Pakistan’s battered economy took another hit as exports plummeted 20.4% in December 2025, the fifth straight monthly decline amid a perfect storm of regional conflicts and structural flaws. This data from official sources underscores a trade apparatus on the brink.
Geopolitical flashpoints with India and Afghanistan have locked down borders, derailing trade flows and amplifying costs. Over-reliance on Chinese partnerships has turned expensive, with trade barriers compounding the pain.
Key figures show exports dipping to $2.32 billion from $2.91 billion year-ago, while imports grew 2% to $6.02 billion, inflating the monthly deficit 24% to $3.7 billion. These trends reveal entrenched challenges: narrow export baskets, competitiveness gaps, and marginal global chain roles.
Fiscal half-year stats (July-Dec 2025-26) confirm the malaise—exports down 8.7% at $15.18 billion, imports up 11.3% to $34.39 billion, deficit exploding 35% to $19.2 billion. Long-term patterns depict stagnant exports unable to counter import surges or rival regional economies.

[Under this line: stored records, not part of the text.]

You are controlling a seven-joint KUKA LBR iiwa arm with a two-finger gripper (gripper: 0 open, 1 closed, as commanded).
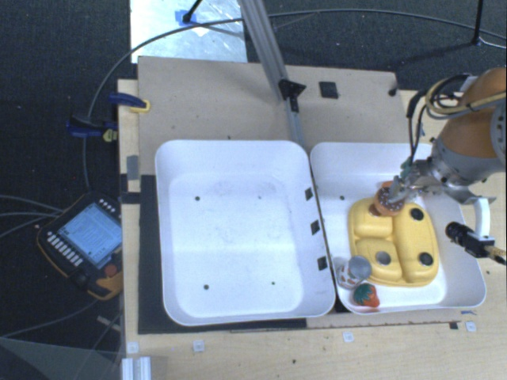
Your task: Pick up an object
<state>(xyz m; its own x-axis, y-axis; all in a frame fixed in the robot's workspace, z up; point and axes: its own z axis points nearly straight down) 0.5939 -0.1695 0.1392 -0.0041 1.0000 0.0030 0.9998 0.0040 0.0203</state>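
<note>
In the right bin (459, 291) lies a big yellow plastic block (404, 248) with dark round holes in its top. A small brown round piece (387, 202) rests at the block's far edge. My gripper (396, 190) comes down from the right and its tip sits right on or just over that brown piece. A grey round thing (359, 267) and a red and green piece (365, 294) lie at the bin's near left corner, beside the block.
The left bin (234, 228) stands next to the right one, their rims touching in the middle. A slanted metal pole (265, 42) rises behind the bins. A teach pendant (83, 244) lies off the bench at the left.
</note>
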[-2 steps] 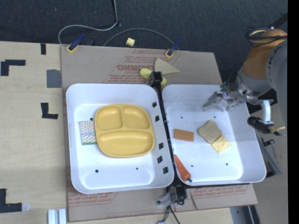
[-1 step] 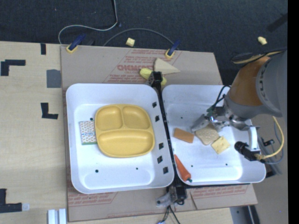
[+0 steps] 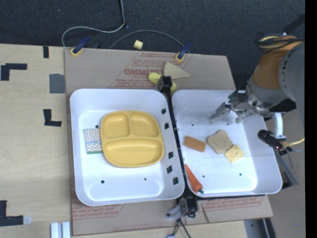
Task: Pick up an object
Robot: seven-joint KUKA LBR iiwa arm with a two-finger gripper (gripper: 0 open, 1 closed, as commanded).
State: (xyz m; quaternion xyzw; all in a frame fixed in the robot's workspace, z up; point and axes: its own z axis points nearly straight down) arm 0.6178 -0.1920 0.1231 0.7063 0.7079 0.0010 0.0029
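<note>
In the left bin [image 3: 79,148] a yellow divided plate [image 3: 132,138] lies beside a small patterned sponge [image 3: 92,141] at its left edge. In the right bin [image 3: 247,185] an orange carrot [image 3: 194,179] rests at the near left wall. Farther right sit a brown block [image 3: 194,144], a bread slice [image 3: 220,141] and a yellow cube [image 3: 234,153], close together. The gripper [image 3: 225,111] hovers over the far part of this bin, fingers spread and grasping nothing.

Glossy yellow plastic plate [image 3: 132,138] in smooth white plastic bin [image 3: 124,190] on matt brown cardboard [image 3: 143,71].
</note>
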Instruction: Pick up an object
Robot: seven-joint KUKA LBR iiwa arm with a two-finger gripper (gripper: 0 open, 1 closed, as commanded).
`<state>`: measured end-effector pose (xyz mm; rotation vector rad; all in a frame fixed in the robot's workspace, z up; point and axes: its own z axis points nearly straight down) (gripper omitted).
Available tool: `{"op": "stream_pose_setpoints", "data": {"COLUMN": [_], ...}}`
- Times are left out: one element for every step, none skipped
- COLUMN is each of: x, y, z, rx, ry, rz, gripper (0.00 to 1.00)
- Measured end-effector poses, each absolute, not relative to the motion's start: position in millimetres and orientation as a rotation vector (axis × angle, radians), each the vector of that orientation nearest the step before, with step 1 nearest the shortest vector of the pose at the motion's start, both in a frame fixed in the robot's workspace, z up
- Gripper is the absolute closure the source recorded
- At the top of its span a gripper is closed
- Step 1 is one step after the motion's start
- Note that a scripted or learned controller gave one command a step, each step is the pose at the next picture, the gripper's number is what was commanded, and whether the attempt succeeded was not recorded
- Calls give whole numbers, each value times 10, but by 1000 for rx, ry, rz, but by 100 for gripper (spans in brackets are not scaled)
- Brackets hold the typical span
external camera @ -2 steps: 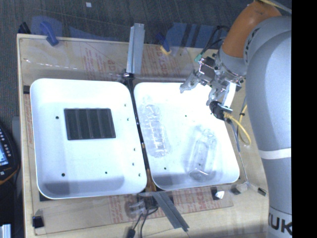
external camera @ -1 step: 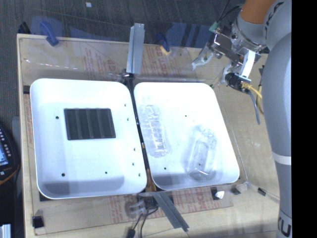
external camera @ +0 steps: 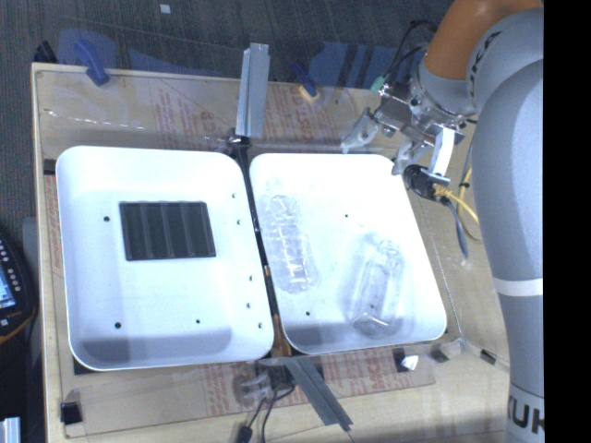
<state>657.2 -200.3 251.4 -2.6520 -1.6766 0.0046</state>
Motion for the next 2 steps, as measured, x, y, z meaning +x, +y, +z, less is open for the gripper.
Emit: {"op": "stream_pose_setpoints", "data": {"x": [5851, 5776], "y": [-693, -1258], "z": [2441, 2384], "rx": [-2684, -2730], "ry": [-1626, -1546], "rz": [6, 7], "gripper": [0, 0]}}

Successive governments have survived on foreign assistance, remittances, and borrowings, concealing export deficiencies instead of curing them. Now, with deficits surging, these props falter under real economic duress.
The path ahead demands bold action: diversify offerings, boost productivity, and forge global links. Failure risks a vicious cycle of inflation, debt, and stagnation, threatening Pakistan’s fragile recovery hopes.